Print each line from the start of the records below up through the line where "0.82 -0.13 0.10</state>" is found, exactly as given.

Record set:

#####

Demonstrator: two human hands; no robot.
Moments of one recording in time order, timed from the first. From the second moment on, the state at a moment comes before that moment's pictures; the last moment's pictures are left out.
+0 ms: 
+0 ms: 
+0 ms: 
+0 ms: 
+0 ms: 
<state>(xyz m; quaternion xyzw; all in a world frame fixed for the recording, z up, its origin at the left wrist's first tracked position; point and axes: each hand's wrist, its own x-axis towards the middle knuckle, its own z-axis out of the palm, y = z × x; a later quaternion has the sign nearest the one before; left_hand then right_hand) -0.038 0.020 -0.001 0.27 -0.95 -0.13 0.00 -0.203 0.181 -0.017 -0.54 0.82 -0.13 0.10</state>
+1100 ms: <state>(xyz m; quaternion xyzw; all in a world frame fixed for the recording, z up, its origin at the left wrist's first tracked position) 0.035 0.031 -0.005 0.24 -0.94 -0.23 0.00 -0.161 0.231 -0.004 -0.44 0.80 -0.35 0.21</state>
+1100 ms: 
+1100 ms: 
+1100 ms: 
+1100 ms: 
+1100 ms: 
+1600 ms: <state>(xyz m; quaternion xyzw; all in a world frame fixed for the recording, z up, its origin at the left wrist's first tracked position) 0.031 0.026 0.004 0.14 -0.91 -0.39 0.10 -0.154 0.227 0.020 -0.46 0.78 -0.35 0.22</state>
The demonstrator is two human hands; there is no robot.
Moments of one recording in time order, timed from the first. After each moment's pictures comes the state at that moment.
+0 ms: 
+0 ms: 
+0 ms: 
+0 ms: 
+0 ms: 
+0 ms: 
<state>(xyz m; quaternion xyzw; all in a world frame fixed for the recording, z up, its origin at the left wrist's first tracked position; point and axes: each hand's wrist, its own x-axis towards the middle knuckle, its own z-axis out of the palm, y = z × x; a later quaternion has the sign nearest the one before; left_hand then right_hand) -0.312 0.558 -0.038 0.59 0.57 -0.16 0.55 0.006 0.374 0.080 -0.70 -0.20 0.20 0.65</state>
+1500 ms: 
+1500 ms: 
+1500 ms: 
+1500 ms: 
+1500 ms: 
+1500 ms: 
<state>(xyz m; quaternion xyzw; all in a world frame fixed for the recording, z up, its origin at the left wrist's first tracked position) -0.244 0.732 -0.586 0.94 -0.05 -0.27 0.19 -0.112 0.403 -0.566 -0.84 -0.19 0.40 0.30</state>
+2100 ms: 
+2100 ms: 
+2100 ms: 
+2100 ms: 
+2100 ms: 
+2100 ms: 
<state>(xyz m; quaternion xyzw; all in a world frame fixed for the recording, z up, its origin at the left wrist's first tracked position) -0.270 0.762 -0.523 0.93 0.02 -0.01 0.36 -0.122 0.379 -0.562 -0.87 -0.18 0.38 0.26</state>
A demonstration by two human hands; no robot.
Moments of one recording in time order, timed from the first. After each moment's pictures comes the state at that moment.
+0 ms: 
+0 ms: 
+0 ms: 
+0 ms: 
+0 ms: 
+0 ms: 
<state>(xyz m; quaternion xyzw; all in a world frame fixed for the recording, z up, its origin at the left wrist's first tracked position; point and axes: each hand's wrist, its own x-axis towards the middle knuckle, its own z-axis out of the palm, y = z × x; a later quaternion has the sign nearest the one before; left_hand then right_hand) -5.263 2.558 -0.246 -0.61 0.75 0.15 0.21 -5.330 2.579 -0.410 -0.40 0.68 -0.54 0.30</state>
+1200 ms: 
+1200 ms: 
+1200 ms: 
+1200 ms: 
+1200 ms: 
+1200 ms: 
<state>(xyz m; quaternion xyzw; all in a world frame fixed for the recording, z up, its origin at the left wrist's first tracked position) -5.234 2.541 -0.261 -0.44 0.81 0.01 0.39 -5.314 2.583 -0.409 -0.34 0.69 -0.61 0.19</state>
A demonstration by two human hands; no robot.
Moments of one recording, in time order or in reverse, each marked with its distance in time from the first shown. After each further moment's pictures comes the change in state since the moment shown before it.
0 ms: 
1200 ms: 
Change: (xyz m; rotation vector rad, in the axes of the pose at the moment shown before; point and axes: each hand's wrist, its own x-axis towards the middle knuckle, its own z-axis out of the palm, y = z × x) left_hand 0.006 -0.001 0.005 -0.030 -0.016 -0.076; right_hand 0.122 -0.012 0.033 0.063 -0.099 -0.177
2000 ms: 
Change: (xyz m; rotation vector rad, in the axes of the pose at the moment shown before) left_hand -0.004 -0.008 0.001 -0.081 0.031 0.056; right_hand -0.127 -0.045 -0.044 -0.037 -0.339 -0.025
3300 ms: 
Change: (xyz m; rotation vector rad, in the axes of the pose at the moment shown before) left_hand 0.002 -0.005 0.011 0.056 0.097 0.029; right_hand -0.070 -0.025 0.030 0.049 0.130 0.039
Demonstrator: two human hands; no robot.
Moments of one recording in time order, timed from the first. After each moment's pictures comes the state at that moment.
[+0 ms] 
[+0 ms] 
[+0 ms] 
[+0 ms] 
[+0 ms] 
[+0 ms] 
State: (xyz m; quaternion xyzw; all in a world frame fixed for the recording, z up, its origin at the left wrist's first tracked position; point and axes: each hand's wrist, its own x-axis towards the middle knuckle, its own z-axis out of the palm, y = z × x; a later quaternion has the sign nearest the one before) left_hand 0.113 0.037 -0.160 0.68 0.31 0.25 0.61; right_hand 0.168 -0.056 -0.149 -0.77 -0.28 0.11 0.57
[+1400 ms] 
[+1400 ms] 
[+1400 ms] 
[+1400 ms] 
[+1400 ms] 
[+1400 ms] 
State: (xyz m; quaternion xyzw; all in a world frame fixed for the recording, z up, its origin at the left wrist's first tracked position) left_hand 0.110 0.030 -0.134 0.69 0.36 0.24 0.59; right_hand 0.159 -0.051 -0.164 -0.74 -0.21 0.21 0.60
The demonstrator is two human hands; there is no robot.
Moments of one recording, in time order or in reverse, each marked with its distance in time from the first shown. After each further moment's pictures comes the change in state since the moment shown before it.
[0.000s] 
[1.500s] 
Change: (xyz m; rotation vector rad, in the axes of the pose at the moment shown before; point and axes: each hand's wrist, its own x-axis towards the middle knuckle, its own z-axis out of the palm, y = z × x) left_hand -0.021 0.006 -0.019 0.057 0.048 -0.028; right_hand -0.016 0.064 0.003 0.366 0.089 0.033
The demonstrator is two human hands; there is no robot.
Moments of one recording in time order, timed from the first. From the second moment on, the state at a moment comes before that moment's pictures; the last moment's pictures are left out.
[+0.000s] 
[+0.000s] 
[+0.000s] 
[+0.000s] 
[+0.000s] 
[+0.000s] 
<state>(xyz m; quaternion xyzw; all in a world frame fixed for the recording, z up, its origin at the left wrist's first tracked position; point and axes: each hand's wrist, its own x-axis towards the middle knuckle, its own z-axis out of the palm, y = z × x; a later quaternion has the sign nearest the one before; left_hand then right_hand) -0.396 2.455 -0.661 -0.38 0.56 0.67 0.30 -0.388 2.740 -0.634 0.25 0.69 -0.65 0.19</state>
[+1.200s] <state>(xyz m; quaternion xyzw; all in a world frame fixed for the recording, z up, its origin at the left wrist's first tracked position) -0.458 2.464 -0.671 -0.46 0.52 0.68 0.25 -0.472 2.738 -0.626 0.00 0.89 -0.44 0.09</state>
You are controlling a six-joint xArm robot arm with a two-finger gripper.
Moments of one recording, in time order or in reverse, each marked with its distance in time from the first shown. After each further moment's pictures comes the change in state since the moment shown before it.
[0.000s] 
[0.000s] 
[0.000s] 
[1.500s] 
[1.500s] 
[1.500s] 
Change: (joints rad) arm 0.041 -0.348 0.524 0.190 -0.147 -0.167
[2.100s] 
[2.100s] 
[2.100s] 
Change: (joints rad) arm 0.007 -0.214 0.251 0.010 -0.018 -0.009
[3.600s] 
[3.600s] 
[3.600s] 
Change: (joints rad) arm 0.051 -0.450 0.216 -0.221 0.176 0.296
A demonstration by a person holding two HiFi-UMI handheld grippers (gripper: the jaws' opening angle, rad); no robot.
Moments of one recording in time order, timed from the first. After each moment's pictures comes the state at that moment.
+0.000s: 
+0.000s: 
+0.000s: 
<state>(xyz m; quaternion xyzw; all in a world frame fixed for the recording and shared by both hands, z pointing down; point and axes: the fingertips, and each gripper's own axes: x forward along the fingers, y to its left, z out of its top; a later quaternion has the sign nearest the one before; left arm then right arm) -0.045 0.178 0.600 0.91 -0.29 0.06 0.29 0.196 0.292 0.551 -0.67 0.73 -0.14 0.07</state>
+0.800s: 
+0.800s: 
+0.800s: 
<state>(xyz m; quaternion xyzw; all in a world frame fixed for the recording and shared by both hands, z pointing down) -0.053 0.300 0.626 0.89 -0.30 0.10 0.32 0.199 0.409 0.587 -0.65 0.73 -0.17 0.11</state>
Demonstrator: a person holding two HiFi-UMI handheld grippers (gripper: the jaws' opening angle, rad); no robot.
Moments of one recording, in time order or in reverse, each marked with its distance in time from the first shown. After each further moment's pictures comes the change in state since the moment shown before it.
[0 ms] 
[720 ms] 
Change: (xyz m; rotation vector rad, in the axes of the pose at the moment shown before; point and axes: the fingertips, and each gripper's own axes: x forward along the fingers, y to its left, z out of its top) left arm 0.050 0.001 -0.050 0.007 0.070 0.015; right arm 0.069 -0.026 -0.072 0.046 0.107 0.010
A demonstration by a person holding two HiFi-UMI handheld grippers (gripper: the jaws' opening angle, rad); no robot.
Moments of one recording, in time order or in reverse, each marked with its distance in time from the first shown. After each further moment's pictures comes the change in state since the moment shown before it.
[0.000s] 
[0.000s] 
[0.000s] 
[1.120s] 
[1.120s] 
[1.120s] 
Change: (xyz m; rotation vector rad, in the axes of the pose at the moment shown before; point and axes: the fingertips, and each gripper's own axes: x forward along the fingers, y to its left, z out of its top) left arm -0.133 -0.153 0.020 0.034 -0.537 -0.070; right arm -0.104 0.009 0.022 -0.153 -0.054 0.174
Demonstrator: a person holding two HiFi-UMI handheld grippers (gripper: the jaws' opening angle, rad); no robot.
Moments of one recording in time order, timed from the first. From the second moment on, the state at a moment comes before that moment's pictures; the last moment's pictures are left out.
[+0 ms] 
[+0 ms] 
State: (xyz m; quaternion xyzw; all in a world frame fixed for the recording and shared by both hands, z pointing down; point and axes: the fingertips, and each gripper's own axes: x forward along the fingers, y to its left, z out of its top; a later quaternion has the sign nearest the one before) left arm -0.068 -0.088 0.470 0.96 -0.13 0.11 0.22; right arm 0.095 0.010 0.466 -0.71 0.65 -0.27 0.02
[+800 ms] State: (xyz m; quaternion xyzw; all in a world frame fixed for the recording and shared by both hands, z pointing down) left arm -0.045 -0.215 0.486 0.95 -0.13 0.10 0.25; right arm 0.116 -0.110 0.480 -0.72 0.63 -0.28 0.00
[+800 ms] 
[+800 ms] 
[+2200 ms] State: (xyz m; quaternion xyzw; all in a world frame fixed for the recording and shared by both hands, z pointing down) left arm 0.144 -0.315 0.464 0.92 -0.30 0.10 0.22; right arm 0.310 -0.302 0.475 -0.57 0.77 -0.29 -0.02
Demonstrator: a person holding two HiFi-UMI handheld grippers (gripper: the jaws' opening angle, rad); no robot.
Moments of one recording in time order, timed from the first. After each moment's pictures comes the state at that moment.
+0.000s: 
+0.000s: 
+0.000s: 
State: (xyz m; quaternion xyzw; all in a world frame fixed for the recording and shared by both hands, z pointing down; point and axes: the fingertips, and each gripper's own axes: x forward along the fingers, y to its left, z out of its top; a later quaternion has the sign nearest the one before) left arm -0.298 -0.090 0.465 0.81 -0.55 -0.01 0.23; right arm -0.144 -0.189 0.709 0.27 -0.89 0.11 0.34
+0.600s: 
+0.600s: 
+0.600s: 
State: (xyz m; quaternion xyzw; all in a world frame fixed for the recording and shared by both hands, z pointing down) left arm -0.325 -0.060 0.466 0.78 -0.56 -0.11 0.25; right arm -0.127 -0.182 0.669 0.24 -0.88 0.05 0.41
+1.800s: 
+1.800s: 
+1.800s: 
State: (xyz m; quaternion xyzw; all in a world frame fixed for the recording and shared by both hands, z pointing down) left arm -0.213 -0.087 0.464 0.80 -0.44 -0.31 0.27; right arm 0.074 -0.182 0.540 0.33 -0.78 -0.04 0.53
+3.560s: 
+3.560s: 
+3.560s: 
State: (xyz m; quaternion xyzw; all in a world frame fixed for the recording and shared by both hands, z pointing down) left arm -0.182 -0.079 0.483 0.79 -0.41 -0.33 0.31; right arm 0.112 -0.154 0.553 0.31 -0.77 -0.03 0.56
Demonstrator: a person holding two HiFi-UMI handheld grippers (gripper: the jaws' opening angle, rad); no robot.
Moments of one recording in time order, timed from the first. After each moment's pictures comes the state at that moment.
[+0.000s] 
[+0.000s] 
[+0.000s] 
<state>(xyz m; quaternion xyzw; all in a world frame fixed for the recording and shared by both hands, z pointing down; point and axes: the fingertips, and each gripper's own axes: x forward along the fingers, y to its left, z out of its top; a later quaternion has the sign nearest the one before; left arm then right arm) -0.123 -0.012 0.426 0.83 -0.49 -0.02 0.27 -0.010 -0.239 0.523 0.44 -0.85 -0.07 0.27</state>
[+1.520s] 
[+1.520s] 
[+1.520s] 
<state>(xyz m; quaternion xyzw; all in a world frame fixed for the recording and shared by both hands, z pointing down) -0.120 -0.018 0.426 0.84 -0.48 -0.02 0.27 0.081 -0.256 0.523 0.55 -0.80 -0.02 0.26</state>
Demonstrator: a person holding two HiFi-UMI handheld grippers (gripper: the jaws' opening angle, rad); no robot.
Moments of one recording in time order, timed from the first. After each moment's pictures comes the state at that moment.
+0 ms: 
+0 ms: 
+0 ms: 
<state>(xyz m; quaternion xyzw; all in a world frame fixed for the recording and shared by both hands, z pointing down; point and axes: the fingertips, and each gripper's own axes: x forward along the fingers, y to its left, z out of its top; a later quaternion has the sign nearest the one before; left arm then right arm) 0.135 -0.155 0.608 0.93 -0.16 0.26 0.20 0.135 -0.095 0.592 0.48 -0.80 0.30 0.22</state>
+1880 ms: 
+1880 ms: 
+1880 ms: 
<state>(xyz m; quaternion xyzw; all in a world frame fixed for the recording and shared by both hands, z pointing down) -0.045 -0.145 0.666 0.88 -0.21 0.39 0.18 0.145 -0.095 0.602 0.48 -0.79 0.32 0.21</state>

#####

Solution for this problem:
Demonstrator: two human hands; no robot.
Moments of one recording in time order, timed from the first. From the second moment on, the state at a moment comes before that moment's pictures; the last moment's pictures are left out.
+0 ms: 
+0 ms: 
+0 ms: 
+0 ms: 
+0 ms: 
<state>(xyz m; quaternion xyzw; all in a world frame fixed for the recording, z up, its origin at the left wrist's first tracked position; point and axes: each hand's wrist, its own x-axis towards the middle knuckle, its own z-axis out of the palm, y = z × x; a later quaternion has the sign nearest the one before; left_hand then right_hand) -0.038 0.020 -0.001 0.27 -0.95 -0.13 0.00 -0.203 0.181 -0.017 -0.54 0.82 -0.13 0.10</state>

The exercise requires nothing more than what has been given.